Hillingdon Conservatives allowing too much private housing, Labour leader argues


By PASQUELINE AGOSTINHO


Leader of the Labour group at Hillingdon, Councillor Peter Curling, has criticised the Hillingdon Conservatives for having to much private housing in the borough.

In an interview, he said that Hillingdon Conservatives always had an “ideological position that’s been against social housing”. This comes after the housing proposals announced in the Council’s Budget Report two weeks ago.

The Conservatives announced a £177.8 million budget to increase housing as well as £70 million to improve existing housing stock and a £31.4 million investment in Hillingdon First Limited to deliver new private homes.

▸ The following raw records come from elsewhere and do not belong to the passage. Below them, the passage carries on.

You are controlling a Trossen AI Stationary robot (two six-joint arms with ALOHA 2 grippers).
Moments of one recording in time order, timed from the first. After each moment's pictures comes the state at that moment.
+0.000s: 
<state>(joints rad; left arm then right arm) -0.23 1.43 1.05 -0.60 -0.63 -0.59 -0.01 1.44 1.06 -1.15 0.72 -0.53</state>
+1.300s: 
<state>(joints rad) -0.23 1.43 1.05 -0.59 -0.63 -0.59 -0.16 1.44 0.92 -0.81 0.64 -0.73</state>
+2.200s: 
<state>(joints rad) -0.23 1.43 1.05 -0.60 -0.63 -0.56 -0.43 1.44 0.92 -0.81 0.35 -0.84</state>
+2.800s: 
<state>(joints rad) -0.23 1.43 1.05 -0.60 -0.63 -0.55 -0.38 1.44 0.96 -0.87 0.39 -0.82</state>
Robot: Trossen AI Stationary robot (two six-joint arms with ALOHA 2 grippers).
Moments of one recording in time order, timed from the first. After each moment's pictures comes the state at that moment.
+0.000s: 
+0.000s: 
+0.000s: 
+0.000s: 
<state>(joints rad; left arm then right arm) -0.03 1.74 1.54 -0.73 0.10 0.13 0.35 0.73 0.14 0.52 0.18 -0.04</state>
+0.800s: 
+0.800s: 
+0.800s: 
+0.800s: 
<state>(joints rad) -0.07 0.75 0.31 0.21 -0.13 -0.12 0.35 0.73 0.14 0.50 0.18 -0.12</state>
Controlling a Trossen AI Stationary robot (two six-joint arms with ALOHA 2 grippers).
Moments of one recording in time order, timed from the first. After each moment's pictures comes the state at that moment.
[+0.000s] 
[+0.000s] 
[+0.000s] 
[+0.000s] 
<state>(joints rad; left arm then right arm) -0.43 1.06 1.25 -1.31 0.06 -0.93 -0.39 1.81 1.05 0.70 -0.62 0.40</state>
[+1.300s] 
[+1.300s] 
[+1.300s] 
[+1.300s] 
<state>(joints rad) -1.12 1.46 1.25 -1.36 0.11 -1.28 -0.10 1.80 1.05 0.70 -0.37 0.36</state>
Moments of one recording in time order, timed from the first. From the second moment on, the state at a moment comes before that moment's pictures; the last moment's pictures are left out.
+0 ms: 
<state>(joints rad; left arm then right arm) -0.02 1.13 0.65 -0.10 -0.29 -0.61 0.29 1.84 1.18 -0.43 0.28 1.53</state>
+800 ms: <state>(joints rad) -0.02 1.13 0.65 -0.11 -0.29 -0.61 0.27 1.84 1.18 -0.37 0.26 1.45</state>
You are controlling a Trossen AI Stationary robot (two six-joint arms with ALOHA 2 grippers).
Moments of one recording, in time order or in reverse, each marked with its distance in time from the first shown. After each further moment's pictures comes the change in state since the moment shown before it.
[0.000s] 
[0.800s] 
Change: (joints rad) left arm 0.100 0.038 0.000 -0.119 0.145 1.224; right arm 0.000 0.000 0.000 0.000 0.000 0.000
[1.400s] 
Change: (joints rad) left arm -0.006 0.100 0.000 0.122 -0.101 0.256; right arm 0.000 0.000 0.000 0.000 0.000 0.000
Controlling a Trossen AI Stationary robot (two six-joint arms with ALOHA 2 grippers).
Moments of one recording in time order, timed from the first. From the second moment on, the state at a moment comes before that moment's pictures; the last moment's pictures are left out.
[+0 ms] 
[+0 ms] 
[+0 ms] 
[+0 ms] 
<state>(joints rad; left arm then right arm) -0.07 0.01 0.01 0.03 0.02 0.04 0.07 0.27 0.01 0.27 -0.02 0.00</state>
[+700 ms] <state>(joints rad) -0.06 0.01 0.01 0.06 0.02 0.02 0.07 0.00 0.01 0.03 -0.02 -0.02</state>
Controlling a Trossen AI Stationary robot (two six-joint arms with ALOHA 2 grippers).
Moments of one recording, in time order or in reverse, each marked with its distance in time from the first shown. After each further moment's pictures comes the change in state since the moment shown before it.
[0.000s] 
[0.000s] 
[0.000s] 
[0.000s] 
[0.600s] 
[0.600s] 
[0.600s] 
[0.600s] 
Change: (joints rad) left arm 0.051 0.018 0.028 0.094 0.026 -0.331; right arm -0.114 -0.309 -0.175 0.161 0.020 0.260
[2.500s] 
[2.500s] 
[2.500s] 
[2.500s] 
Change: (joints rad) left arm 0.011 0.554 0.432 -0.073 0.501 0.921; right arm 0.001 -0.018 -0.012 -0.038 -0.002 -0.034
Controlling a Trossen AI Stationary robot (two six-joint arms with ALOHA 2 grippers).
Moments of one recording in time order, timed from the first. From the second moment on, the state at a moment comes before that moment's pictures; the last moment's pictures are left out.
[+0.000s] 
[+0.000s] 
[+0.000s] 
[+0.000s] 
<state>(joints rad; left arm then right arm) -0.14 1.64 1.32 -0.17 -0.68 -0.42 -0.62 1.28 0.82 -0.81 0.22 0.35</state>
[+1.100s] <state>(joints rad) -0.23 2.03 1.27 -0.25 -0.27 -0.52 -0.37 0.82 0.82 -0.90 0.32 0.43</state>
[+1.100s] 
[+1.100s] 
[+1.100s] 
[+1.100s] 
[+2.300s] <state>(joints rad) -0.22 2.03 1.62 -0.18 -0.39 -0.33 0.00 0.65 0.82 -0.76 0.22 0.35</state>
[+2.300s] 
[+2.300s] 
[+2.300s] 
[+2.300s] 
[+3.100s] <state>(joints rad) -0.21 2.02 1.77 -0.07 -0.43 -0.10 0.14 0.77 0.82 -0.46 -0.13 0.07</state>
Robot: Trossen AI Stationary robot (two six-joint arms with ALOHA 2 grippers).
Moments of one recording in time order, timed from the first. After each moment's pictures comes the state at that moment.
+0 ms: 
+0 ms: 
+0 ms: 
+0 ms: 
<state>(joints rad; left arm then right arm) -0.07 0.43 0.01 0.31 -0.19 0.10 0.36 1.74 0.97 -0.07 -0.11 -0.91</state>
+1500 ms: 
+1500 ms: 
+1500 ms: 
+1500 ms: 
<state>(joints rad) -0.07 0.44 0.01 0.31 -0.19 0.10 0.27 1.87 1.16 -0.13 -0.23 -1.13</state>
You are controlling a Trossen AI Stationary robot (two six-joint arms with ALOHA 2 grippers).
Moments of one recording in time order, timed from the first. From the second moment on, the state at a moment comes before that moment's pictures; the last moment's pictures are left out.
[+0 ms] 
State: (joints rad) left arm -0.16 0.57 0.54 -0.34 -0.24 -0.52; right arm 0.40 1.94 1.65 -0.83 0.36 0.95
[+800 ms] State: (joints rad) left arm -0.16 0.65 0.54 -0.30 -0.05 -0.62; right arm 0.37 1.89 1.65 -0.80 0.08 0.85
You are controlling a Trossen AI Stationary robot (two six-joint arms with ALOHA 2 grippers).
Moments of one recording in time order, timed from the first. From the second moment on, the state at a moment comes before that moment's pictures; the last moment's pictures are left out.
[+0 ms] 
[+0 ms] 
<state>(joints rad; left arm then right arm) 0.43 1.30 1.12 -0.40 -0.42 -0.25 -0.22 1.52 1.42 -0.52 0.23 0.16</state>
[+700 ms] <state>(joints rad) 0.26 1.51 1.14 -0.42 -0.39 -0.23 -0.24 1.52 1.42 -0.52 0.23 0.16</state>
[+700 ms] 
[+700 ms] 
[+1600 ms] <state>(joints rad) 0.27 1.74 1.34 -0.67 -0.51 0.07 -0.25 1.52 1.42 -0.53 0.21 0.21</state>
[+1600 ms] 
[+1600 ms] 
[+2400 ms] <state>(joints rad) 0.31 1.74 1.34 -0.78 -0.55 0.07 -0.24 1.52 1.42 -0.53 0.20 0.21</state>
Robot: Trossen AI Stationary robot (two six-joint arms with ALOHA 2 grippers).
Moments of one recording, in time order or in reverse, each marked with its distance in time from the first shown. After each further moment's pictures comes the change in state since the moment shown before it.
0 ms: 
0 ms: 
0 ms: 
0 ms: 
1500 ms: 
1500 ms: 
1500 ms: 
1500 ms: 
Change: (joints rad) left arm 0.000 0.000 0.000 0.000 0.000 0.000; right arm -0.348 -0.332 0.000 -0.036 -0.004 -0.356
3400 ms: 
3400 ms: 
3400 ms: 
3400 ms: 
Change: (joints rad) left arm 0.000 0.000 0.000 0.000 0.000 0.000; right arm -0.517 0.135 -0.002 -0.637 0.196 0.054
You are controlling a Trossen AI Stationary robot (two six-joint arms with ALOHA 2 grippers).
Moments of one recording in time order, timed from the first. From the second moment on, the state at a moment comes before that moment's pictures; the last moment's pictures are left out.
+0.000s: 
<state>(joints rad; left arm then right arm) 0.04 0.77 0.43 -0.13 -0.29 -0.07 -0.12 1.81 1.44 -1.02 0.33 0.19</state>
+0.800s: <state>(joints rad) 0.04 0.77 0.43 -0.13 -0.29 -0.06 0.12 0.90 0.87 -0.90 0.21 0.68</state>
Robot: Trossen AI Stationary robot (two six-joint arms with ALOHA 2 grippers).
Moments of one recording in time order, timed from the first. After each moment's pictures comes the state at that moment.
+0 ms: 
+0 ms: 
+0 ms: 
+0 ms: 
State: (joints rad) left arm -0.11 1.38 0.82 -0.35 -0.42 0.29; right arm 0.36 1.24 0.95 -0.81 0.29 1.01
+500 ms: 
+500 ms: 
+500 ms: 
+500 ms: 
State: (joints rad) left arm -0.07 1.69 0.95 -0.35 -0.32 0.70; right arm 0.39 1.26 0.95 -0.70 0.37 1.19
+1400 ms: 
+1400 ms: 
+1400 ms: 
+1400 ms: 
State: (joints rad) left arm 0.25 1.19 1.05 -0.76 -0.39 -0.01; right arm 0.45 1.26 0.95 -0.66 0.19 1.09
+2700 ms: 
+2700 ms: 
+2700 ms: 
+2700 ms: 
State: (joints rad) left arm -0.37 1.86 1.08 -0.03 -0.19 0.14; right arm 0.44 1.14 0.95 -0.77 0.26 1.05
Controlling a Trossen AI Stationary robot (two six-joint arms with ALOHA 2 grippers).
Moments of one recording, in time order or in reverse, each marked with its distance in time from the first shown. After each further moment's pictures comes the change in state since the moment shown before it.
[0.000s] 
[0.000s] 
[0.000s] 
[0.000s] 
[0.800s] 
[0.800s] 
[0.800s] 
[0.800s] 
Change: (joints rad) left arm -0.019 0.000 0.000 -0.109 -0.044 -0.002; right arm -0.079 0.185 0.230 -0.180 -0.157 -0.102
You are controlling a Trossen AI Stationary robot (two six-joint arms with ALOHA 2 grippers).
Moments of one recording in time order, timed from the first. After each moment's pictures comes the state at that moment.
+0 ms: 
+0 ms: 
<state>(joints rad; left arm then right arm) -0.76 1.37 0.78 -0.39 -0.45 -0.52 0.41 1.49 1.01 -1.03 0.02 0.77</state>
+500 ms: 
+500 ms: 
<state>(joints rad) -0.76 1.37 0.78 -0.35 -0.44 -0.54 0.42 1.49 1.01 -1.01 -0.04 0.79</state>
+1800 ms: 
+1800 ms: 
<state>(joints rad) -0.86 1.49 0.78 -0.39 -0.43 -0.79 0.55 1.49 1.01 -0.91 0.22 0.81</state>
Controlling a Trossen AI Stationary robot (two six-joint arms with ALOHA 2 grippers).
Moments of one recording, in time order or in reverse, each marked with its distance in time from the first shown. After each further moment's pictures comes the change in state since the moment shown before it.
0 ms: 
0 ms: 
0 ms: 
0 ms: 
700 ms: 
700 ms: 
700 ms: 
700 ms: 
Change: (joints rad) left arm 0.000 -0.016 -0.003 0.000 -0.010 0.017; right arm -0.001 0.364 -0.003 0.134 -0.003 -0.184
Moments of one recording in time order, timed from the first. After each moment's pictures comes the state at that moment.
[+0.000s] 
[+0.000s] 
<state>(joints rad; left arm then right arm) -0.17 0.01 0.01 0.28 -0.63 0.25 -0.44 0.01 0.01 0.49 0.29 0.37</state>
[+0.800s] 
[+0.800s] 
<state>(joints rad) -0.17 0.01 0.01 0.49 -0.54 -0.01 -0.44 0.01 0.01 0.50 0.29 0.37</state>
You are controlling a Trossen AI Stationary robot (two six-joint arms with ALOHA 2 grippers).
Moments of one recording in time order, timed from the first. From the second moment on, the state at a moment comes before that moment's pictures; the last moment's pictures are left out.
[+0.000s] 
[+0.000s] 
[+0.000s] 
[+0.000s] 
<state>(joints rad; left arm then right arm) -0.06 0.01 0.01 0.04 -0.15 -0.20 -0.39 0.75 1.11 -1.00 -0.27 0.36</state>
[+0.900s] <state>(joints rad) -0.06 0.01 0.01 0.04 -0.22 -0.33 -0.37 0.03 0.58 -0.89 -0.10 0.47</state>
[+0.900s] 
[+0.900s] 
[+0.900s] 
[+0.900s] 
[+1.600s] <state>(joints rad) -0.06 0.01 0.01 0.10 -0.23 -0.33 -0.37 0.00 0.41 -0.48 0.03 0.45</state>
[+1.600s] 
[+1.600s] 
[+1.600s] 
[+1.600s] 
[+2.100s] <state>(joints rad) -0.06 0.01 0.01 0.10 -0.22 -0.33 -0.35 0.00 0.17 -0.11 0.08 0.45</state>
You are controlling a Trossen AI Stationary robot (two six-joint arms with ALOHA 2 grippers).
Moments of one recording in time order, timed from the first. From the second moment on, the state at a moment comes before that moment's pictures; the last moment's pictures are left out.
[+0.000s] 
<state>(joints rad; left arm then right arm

Leader of the Council, councillor Ian Edwards commented that this is all the council can afford this year.

In an earlier interview, Cllr Edwards explained the reason private housing will also be built as part of the budget and said that he believed that “mixed communities are more sustainable” and “we don’t believe in having council areas and then private areas”.

However, Cllr Curling said that whilst he agrees on this, he believes that the Conservatives’ idea of mixed communities are “segregated” communities within an area using High Point Village as an example, where it is supposed to be a mixed community as they have several private housing units and several social housing units but said: “they’ve segregated the two, so they are not mixed at all”.

Adding to the mixed communities element, Cllr Edwards said: “If I build a flat and sell it privately, there is a profit element, and that profit element subsidises the build of council and social housing” arguing that it is a “subsidy from a property renter to a social renter”.

But Cllr Curling said that “a lot of these places have been bought and sold many times before they’re even built” and “by the time they are built they have risen in value so much”. Cllr Curling believes that there should be regulations on this system on buying for investing “rather than buying to have a home”.

419 housing units will be built with more than 10,000 existing housing units due for improvement. Cllr Edwards said that the council “aims to bring all homes up to a decent standard. A way of scoring our housing is to ensure that it reaches what is recognised as a decent home”.